Даниил Кириллович тепло и немного смущенно усмехается этим давним детским воспоминаниям. Я не перебиваю его, притих, жадно ловлю каждое слово. Давно мне хотелось узнать побольше о его юности, о том, как пришел он в науку.

— А то дни напролет книжки читаю — тоже он меня приохотил, дядя Макар. Мать даже жаловалась ему в письмах: «Хто його хлопца знае, про що вин думае, разглядаючи у цих книжках всиляки козявки. Дитина ще, а навить гуляти не вийде…» А Макар Миронович как-то мне и говорит: «Растешь ты быстро, Данилка, надо тебе в Одессу перебираться. Там учителя получше будут, университет есть». И отправил меня в Одессу, в знаменитую Ри-шельевскую гимназию. Была она одна из особо строгих классических, но мы почитывали, несмотря на запреты, и Писарева и книги по естествознанию. «Всиляки козявки» уже крепко, заинтересовали меня, так что после гимназии, не раздумывая, пошел в университет на естественное отделение.
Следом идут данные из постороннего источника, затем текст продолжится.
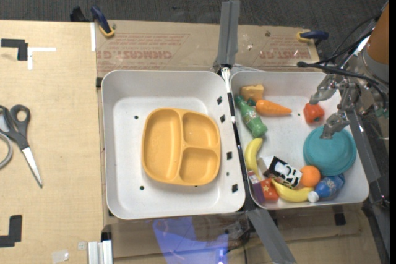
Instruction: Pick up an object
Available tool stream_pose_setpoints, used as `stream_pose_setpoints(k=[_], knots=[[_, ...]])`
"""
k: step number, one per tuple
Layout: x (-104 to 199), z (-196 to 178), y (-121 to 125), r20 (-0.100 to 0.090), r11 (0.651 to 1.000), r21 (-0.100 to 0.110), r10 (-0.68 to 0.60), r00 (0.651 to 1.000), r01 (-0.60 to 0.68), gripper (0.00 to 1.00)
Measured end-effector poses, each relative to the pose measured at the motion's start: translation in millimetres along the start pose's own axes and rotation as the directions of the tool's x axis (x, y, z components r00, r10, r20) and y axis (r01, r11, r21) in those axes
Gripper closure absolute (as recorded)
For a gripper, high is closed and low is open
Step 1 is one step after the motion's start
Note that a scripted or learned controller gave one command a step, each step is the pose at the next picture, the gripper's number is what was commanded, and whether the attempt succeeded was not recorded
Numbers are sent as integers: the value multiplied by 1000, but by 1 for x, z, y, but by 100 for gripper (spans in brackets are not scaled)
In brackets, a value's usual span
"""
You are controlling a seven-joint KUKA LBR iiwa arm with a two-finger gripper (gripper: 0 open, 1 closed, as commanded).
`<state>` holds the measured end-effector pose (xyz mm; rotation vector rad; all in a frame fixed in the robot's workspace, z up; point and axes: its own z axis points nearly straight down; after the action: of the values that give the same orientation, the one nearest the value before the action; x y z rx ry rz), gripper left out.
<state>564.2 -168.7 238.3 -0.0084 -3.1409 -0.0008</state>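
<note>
One gripper [331, 109] is present, entering from the 3 o'clock side of the camera view and positioned above the right bin [291, 80] near its 3 o'clock wall. Two metal fingers are visible, spread apart with white bin floor showing between them, so the gripper reads as released and nothing is held. The lower fingertip sits directly at the 12 o'clock rim of the teal bowl [330, 151], which lies inverted on the bin floor; whether the tip touches the bowl cannot be determined. At 9 o'clock from the gripper, just beside it, lies a small red object [314, 112]. Further toward 9 o'clock are the carrot [273, 108], a tan block [252, 92] and a green bottle [250, 117]. At 6 to 7 o'clock from the gripper, along the near wall, are an orange [309, 175], a blue object [331, 185], two bananas [252, 154] and a black-and-white toy [286, 172]. The left bin [117, 133] holds a yellow divided plate [181, 146], well apart from the gripper. Scissors [21, 139] lie on the bench at the far 9 o'clock edge. Task status: no object has been lifted; every item rests in a bin. Judged from position, the approach stage is under way, with the teal bowl or the red object the likeliest candidates. Closing, securing and lifting remain outstanding.
</note>
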Motion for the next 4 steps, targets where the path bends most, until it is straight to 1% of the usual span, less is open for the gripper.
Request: stream_pose_setpoints(k=[1, 2, 3, 4], knots=[[26, 131, 24, 16, 999, 5, 47, 999, -47, 0], [48, 146, 59, 5, 999, 1, 33, 999, -33, 0], [58, 145, 23, 6, 1000, 2, -31, 999, 31, 0], [5, 145, 53, 6, 998, 0, 69, 998, -69, 0]])
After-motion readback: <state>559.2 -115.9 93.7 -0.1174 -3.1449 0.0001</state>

Тишина кругом царит такая, что звенит в ушах. Давно спит все село. Даниил Кириллович рассеянно отгоняет бабочку, бьющуюся в стекло лампы, и задумчиво продолжает:

— Годы в Новороссийском университете были самыми светлыми во всей юности. Он ведь тогда свой золотой век доживал. На учителей мне и тут повезло. Александр Онуфриевич Ковалевский о дарвиновском учении подлинные поэмы слагал, заслушивались. Физику читал Умов, ботанику — Ришави, зоологию — Каменский. На лекциях по истории и политической экономии профессора Посникова в аудиториях стены трещали, столько народа набивалось. Кружки, землячества, даже нелегальные студенческие организации — кипела жизнь, зажигала умы. Правда, недолго. Зажимали свободомыслие, с каждым годом все туже закручивали гайки. Сеченова выжили из университета, и Мечникова я уже среди преподавателей не застал. Он ушел на созданную им Бактериологическую станцию, первую в России. Она тогда помещалась у Соборной площади, в нижнем этаже старого, облупленного дома. И, бывало, как поздно ни идешь мимо, всегда за окном громадная лохматая голова Ильи Ильича над микроскопом склоняется. Все мы тогда увлекались его работами по иммунитету, фагоцитозу, тянуло нас к этому замечательному человеку как магнитом. Частенько я убегал, грешник, с лекций, чтобы только послушать Мечникова. Как сейчас, ясно помню тесные комнатки, лица Тезякова, Шора, Караманенко и среди них яростно размахивающего руками Илью Ильича. Тут бился пульс настоящей исследовательской научной мысли, — понял я и решил после университета непременно работать на Бактериологической станции. Так и вышло, только не сразу. Подшутила надо мной судьба: пришлось сначала в тюрьме побывать…

— За что?

— Да все за то же, за свободомыслие. Оно мне, видно, тоже от дядюшки по наследству передалось. Он в университете с Желябовым дружил, с малых лет мне вечерами Чернышевского да Писарева вслух читал. Особенно часто, как завет, повторял слова Чернышевского, запомнились они мне на всю жизнь: «Служить не чистой науке, а только отечеству». Вот и я всегда общественными интересами увлекался. На всех вечерах землячества бывал. Весело проводили их, дружно: пели, мечтали о союзе всех народов. За это большинство отсидело по тюрьмам и проездилось за Урал. Я в просветительных кружках — были у нас такие — с рабочими железнодорожного депо занимался, ни одной студенческой сходки не пропускал. Это власти, как выяснилось, уже давно заметили. И весной 1889, когда до окончания курса оставалось всего несколько недель, арестовали меня во время студенческой сходки — ив тюрьму. Просидел три месяца, ревматический полиартрит нажил. Только он меня от ссылки и спас. Был бы здоров, не миновать Сибири, куда многие мои товарищи отправились. Вот так я и закончил вместо Новороссийского университета одесскую тюрьму.